No one said a word when she returned after emptying her stomach. Raphael put his arm around her while Sara passed her a bottle of water. As she drank, she saw that she wasn’t the only one with a white face. Further, Izak and Suyin were also missing.
Both returned to be handed their own bottles of water.
Elena reached out a free hand to take Izzy’s. He let her, cuddling in surreptitiously on one side of her. She loved her archangel all the more that he let the young angel be, though Izzy’s wings had to be dangerously close to touching his own.
“What did I miss?” It came out husky, her throat raw.
“That commander bowing down on one knee to Lijuan,” her best friend told her, while Illium said something to Suyin that made the tight pain of her expression soften. Trust Bluebell to get through to a woman so wounded she had no faith in anyone.
“The two left together,” Ashwini added. “The queen and her knight.”
“That’s exactly how Xi sees himself,” Dmitri said, his cheekbones sharp against his bronzed skin. “Any luck getting us another visual on them, V?”
“Not yet.” Vivek had his eyes narrowed, his lips pursed bloodlessly tight as he worked. “Might be time to activate a crawler.” A sudden stiffness. “Things look like bugs and are super stealthy, but have a much narrower field of view.”
“I suggest a new name,” Aodhan murmured. “Bugs.”
“Yeah, bugs it is.” Vivek took another two seconds. “Bug’s on the move.”
At first, all they saw from the bug’s low position were the windows of the buildings opposite and the odd angel flying low. “Her army isn’t all in uniform this time around,” Elena said, that fact only now registering.
Raphael stirred. “Are all our people marked?”
“Yes,” Dmitri confirmed. “If they aren’t in uniform, they’re wearing armbands signifying their allegiance.” He glanced at Illium. “Bluebell, get your squadron leaders to fly out with extras while we’re in the cease-fire. I don’t want the bands accessible to Lijuan’s troops.”
It was only as Illium headed out that she saw he’d had his hand curled over Aodhan’s brutally fisted one. What nightmares did Sparkle remember, she thought. What ugliness had this stirred up?
His departure left Aodhan and Suyin side by side, and the picture they made was startling: Aodhan’s glittering beauty against the ice white of her skin and hair. A symphony of cold starlight and the heart of the sun.
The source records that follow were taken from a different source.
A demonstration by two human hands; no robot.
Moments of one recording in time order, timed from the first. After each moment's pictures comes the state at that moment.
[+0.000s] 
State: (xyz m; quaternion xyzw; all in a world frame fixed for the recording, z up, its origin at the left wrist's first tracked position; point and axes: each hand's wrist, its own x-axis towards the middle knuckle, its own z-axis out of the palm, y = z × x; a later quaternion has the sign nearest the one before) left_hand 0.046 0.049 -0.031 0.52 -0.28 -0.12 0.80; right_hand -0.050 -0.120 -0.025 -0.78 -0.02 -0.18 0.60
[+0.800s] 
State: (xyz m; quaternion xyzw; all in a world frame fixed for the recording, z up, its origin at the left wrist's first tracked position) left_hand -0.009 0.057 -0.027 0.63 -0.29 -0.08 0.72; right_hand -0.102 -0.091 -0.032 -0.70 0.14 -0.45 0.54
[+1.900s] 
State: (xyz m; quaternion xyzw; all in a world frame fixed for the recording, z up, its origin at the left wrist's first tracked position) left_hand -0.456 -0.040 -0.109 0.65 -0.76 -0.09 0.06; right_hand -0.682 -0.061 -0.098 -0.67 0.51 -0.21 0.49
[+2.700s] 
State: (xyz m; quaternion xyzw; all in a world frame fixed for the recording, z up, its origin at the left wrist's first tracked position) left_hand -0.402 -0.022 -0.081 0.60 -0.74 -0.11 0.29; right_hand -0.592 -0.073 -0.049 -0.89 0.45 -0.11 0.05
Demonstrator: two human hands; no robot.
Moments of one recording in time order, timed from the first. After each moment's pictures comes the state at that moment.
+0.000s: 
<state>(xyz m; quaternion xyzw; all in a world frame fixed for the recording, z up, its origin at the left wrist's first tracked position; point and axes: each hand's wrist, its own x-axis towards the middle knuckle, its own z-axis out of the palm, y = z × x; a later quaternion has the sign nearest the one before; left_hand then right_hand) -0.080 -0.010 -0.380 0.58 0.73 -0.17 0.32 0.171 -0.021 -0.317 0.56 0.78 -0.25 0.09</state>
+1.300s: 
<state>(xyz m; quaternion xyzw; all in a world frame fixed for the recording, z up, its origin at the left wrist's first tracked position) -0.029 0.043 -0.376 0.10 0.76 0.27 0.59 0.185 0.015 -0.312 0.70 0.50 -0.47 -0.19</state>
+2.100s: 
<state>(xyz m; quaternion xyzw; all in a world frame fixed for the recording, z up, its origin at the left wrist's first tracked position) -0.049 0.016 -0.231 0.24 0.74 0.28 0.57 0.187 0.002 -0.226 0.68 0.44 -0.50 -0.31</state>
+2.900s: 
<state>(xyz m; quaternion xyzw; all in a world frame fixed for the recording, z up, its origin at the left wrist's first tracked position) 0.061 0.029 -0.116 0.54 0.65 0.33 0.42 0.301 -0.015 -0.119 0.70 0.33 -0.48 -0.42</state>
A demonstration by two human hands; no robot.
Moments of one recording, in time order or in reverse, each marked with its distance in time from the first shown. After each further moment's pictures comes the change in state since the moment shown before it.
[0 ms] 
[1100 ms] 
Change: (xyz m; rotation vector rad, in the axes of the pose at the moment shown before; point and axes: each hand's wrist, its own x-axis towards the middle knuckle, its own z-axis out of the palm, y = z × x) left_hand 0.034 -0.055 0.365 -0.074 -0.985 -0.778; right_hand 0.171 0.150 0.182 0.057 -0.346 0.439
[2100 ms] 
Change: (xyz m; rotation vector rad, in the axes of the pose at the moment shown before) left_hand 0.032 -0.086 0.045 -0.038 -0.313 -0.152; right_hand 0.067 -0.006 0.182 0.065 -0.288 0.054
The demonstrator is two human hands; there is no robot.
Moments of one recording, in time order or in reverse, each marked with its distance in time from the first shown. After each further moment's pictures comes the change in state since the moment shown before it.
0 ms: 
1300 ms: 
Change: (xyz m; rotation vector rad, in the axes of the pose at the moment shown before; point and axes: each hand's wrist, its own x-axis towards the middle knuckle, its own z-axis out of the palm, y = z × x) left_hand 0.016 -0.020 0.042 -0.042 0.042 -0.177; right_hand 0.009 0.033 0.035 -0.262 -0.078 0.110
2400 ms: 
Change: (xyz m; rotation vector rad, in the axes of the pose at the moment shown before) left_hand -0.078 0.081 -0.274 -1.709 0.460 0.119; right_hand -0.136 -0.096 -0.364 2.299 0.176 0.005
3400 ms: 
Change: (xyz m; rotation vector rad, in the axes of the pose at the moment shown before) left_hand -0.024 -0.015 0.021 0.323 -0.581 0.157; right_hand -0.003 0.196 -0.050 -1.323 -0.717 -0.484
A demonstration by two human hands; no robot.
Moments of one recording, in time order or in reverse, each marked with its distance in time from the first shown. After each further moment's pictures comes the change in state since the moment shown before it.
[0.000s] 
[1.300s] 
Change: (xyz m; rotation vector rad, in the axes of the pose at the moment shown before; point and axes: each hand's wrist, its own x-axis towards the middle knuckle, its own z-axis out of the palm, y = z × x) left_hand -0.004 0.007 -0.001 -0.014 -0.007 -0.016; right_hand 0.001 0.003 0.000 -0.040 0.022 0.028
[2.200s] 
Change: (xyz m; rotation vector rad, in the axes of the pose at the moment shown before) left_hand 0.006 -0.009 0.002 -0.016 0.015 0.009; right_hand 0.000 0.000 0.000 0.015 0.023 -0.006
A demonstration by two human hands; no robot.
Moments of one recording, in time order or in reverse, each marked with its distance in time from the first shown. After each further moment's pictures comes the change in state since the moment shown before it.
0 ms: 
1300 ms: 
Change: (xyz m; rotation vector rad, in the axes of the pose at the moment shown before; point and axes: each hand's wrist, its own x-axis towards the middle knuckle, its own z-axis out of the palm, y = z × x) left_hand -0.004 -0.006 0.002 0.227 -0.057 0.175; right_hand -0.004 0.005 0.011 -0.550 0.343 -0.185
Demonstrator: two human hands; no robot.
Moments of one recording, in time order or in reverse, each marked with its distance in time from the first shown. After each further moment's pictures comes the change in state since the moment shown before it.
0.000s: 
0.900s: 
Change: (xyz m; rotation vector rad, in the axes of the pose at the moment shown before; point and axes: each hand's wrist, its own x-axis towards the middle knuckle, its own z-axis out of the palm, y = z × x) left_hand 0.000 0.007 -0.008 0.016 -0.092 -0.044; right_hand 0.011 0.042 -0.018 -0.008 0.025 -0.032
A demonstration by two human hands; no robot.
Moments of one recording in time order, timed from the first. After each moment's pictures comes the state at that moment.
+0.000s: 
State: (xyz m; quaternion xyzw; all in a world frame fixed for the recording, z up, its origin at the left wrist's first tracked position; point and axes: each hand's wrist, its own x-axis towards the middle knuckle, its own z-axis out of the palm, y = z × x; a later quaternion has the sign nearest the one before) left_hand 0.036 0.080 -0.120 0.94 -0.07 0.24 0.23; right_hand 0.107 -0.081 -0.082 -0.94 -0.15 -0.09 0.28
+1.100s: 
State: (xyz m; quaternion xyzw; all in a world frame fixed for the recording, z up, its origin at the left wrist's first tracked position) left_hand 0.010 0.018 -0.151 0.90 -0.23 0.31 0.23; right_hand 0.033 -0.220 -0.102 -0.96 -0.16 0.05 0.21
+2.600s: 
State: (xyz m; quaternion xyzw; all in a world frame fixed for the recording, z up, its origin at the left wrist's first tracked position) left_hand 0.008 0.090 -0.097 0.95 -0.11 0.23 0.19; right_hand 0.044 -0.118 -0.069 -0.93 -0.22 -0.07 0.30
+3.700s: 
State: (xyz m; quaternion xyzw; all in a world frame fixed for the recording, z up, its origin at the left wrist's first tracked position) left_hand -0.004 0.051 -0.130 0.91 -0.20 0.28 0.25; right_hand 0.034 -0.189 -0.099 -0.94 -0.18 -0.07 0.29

“No time to make uniforms for such a grand army?” Janvier’s molasses of a voice, slow and easy, but the bayou green of his eyes was as hard as jade.
Ashwini ran a hand down his back. All of them attempting to comfort one another.
“Lack of markings could be on purpose, a way to cause confusion in battle,” Dmitri pointed out.
Jason opened out his wings, settled them back in. “We could turn that around, use her lack of uniforms against her.”
Nodding agreement, Raphael said, “Brief Naasir on the situation so he can utilize it as soon as he arrives. He’s going to be heading into enemy territory.”
“I heard from him just before the cease-fire,” Dmitri said. “He and Galen should be here by morning. They helped Elijah’s people move the vulnerable in the Refuge into the most central stronghold. Jessamy and all the babies and kids are in there, along with the majority of the Medica team. Keir’s missing, said to be in Michaela’s territory.”
Elena thought back, realized the most central Refuge stronghold was Favashi’s. Her people certainly had no loyalty to Lijuan or Charisemnon. Keir must be with Michaela’s child.
If I know him, he’s already left with the babe, Raphael replied. He’ll be making his way to the Refuge along isolated routes. Michaela would not want her child in her territory when Lijuan’s infected present the threat of a plague.